The committee noted that with skyrocketing price rise, women are forced to undertake precarious jobs for the survival of their families. With the passing of the four labour codes and three farm acts, and the large-scale privatisation, the situation will become worse, it said.

The committee also highlighted the increase in violence against women and children during the pandemic time. Moreover, many activists including women are being framed in false cases in an effort to stop voices of dissent, it said.

Apart from recognition of women’s work as workers and peasants, the campaign would highlight the need for regularisation, minimum wages and pension for scheme workers. They resolved to include issues related to unpaid and unequal wages and about contracting women’s work participation in addition to rising problems of job losses and unemployment.

The AICCWW said that they would raise awareness on burning issues like the unprecedented rise in prices of cooking gas and petroleum products and essential commodities, increasing violence against women and children during the campaign this year.

Long-pending issues like removal of all protective legislations and entitlements for women and the representation of women in elected bodies including 33 per cent reservation in parliament and assemblies would also be raised in the campaign, the committee said. 

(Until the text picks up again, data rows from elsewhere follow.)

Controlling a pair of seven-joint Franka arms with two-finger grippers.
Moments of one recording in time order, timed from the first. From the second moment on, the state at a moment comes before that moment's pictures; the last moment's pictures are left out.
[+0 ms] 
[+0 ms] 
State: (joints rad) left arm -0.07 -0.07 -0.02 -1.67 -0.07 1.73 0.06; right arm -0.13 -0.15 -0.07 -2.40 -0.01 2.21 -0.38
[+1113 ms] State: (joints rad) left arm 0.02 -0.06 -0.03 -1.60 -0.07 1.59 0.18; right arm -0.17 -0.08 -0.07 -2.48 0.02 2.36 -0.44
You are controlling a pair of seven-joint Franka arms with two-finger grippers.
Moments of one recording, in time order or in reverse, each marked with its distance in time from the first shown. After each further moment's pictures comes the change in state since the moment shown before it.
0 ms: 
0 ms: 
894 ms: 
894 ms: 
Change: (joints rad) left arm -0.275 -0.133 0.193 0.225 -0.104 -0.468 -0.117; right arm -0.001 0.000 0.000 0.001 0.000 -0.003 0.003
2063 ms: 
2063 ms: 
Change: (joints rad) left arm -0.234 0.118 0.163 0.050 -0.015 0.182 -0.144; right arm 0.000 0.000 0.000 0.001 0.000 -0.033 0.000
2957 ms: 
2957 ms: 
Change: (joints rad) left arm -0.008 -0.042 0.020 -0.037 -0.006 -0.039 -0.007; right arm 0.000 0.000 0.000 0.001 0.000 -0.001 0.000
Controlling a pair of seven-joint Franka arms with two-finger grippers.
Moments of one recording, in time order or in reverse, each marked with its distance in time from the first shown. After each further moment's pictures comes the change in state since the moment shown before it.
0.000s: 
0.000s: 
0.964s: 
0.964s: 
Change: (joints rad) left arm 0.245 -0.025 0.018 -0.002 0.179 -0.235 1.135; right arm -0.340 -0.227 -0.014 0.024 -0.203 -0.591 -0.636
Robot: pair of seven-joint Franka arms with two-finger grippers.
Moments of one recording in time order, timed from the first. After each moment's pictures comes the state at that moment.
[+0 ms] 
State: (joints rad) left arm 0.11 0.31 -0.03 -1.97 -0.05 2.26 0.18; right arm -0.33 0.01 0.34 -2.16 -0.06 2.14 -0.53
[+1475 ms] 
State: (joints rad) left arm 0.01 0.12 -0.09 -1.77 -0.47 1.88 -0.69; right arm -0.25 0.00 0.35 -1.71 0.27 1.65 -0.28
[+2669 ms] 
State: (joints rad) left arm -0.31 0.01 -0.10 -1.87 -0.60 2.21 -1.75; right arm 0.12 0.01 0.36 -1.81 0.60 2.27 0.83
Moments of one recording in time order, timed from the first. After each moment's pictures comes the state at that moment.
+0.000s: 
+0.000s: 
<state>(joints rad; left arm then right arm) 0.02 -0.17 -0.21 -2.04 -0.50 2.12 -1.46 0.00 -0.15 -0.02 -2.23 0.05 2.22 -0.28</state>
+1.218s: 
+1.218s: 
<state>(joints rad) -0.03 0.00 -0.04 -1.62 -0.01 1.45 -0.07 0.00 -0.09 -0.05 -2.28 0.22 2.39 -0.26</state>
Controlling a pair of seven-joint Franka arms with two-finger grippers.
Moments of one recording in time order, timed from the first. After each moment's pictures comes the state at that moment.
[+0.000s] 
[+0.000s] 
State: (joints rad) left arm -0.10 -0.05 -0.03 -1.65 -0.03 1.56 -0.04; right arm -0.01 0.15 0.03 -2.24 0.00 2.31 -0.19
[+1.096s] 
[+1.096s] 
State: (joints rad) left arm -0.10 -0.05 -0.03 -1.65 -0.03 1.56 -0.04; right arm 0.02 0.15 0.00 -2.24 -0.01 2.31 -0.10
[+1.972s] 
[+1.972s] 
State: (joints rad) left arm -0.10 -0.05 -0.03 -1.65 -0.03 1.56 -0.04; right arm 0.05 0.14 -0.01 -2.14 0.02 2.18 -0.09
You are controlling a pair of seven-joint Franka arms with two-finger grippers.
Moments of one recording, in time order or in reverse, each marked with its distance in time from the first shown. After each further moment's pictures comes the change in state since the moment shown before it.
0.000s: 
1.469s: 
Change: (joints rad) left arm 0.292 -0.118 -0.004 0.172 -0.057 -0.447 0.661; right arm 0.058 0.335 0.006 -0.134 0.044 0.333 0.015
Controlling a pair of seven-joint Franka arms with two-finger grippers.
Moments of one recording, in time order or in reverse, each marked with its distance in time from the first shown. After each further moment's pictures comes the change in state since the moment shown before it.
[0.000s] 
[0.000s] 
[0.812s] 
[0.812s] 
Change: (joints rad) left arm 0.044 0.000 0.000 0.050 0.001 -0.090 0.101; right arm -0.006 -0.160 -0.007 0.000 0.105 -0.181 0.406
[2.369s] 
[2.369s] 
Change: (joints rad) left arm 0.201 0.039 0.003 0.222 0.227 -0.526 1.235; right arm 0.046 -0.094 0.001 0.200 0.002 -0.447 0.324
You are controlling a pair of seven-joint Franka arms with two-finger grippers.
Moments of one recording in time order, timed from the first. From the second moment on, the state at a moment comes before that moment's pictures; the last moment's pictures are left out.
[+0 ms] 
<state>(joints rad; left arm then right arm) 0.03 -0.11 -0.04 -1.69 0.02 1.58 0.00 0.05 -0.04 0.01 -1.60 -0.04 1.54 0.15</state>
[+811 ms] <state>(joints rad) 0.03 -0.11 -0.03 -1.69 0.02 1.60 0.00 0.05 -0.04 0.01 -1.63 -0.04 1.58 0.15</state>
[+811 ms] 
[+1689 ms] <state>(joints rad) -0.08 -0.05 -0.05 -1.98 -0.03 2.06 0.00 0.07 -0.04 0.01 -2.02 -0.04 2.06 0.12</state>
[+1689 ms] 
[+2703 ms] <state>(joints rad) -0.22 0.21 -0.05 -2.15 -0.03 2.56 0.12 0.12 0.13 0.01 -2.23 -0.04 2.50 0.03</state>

Working women have taken up a massive campaign exposing the policies of the government to reach the unreached. Efforts are being made for joint activities with fraternal mass organisations and the women’s subcommittees of fraternal trade union organisations in the planning and observance of the International Women’s Day, it said.


They demanded immediate time-bound action on 12 demands including recognition of women’s work as workers and farmers; inclusion of women’s unpaid and underpaid work in the GDP and taking specific measures to reduce women’s unpaid work such as provisions for adequate water to each household, subsidised cooking gas, arrangement for childcare (crèches) and elderly care etc. They demanded regularisation of scheme workers as workers/employees with minimum wages and social security as per the recommendations of 45th ILC. Equal wages for equal work for women in all sectors, strict implementation of POSH Act in all workplaces, effective measures to prevent violence against women and implementation of Justice Verma Committee recommendations are among the listed demands.
The AICCWW demanded the government to take up legal measures to promulgate amendments in all laws for joint pattas including under Forest Rights Act to ensure women’s land rights. Special priority to be given to single women headed households including widows, abandoned and deserted women. Women farmers must be included in all government schemes for farmers. They also demanded an Act to provide 33 per cent reservation for women in all legislative bodies at the earliest.
They also demanded withdrawal of labour codes, farm acts and Electricity Amendment Bill. They demanded the government to stop privatisation of PSEs and services, and ensure public health services to all.
Arresting price rise, withdrawal of increase in the prices of cooking gas and other petroleum products, free ration including all essential items to all and income support of Rs 7,500 per month to all non-tax paying families are among the major demands put out by the committee.
The AICCWW also demanded the government to create more job opportunities for women, special schemes for income support to all those who lost jobs and to ensure 200 days work in MNREGA at Rs 600 per day and to extend the scheme to urban areas as well.